Is anyone currently using Great Expectations or lo...
# plugins-general
p
Is anyone currently using Great Expectations or looking to start using it soon? I'm testing it out with Meltano as were planning to support it as a plugin but I'm having trouble with finding use cases that arent easily solved with dbt tests or dbt_expectations. I'd love some feedback from people in the community using it!
@monika_rajput I saw your thread and wondered if you ever got it working and what your use case was
l
@pat_nadolny I implemented Great Expectations with meltano/airflow. We only used it for null checks after the transform pipeline was done so nothing too fancy. The way I implemented it, was through a custom DAG we ran with airflow that ran separate from our meltano elt pipeline. But recently I switched over to dbt tests since I needed some Conditional Expectations but they didn't work with our use case since it's still experimental. Hope that helps.
b
@pat_nadolny I'm not using it and I'm not related with it yet but it is the road map. I have some use cases in mind. I would like to compare that I have the updated information in my WH against the source in my incremental syncs. 1. Have the same amount of data filtered in the source by the max key value using for the incremental sync. 2. Have the same count of data for the columns that has to be updated. Context for the point 2, I'm running two pipelines with the same source and destination, I only change the incremental key to get my data updated. We see that only one pipeline doesnt update some fields. Idk if that could be done in great expectations, Actually I validate it manually now and improvement to an python script. Update: We use dbt tests for check the freshness.
p
@lars thanks for that! So it sounds like youre now preferring to use dbt tests over GE but GE has more fine grain control so you use it for a subset of tests that cant be done in dbt test, do I have that right? Since you've used both, do you have any insights on limitations of either? Things that could be improved by Meltano wrapping it. I've found it pretty slow to get an expectation set together vs dbt tests.
@boggdan_barrientos thanks for your note! Thats a good use case, I also had a similar situation in the past where we were syncing a postgres db to snowflake and wanted to periodically verify that all the records exist in snowflake (using count, aggregates, etc.), we ended up with a python script that wasnt the best. I do think GE could solve this "source to target" comparison use case based on this thread I found in their slack community and a linked online forum thread.
l
@pat_nadolny Yes dbt tests is easier to use and set up in my opinion.

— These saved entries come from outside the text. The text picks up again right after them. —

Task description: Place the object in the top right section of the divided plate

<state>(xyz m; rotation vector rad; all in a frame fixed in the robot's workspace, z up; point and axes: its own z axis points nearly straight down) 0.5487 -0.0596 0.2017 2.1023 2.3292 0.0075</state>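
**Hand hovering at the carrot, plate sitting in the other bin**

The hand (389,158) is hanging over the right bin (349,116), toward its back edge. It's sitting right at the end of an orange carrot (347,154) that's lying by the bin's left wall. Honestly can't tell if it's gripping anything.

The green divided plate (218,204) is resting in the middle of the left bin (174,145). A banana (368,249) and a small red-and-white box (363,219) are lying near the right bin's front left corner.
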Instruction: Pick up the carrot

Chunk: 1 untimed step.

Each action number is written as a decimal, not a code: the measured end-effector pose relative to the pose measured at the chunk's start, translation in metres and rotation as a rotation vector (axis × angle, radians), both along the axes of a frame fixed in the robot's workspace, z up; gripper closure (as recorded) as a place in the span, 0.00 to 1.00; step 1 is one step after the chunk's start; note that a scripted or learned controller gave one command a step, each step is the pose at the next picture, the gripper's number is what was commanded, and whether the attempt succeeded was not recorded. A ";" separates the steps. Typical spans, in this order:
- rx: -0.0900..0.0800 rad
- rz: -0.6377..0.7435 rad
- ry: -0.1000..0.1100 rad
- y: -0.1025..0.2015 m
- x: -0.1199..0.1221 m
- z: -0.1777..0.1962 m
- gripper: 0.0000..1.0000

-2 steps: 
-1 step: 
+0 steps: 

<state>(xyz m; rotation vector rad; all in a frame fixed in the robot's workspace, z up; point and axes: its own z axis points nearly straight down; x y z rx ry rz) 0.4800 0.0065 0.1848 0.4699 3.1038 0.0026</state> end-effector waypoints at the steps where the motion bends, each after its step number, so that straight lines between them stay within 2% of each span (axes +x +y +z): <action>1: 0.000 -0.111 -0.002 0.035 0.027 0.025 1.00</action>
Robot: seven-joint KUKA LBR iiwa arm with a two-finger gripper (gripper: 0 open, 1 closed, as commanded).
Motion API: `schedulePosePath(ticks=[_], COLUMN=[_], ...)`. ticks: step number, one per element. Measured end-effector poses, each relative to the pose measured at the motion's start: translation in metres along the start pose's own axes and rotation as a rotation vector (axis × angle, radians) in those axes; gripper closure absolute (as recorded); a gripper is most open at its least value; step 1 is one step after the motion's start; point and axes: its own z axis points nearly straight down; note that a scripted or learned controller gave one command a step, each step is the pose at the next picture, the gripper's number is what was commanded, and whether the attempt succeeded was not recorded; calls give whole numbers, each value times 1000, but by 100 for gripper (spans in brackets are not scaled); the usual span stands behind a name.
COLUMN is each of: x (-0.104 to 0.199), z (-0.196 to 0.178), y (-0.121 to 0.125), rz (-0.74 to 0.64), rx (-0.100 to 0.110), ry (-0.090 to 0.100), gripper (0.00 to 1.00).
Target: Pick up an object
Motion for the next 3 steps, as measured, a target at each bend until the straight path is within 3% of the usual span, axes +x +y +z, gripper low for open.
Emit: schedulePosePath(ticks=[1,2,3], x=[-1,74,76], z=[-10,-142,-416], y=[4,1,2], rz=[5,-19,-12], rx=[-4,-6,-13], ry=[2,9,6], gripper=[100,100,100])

We didn't need the jupyter notebooks that great_expectations created, so it had features we didn't use and our use case currently is very small. We completely moved to dbt tests and got rid off great_expectations. But from what I can say is that working with great expectations and implementing it into our meltano/airflow setup was a bit complicated at first. dbt test was a breeze to set up. I do find the use case described above interesting and could see us needing that in the future as well.
v
The most solid use case I've heard is that a team doesn't want to use dbt because they are a python shop, and don't know SQL that well. It makes some sense to stay away from dbt in that case, and stick to what your team knows The conversation I had wasn't about great expectations, but I think it's the core of the issue (new language/framework or not)!
p
@lars good to know, this is awesome insight. I also havent really loved the jupyter notebook workflow but I'm sure some people do. The profiling feature for helping build expectations is relatively useful because it seems like it just goes off and runs a bunch of queries against your dataset, so even if theyre not useful for expectations its still good for understanding your data during development. Unfortunately my profiling was constantly erroring out but im using Athena which isnt always the most supported platform so maybe something like Redshift or Snowflake would have an easier time.
@visch thanks for sharing - yeah that sounds like a good use case for sure, it seems like most people using the meltano stack are in SQL land though, although maybe someone using target-s3-csv or target-s3-avro (these dont look to be on MeltanoHub for some reason though 🤔), someone like that might find value.
c
I am super new to Meltano and Great Expectations but I am sure they are part of the toolset to move forward with my use case. I am using opendata datasets from my city to do some basic analysis. So far, I found errors in most of the datasets and have been manually fixing those using Pandas. As I plan to keep on working on this topic, it makes no sense to do any of those manual fixes, but I plan to move to a system with pipelines to load, verify and notify city helpdesk of issues with their datasets. In return, this will improve the quality for everyone involved. Great Expectations seems like a good fit, as I can share the expected values and test. This also has the potential for additional collaborators as they could be simpler to read in plan language compared to SQL or Python manipulations.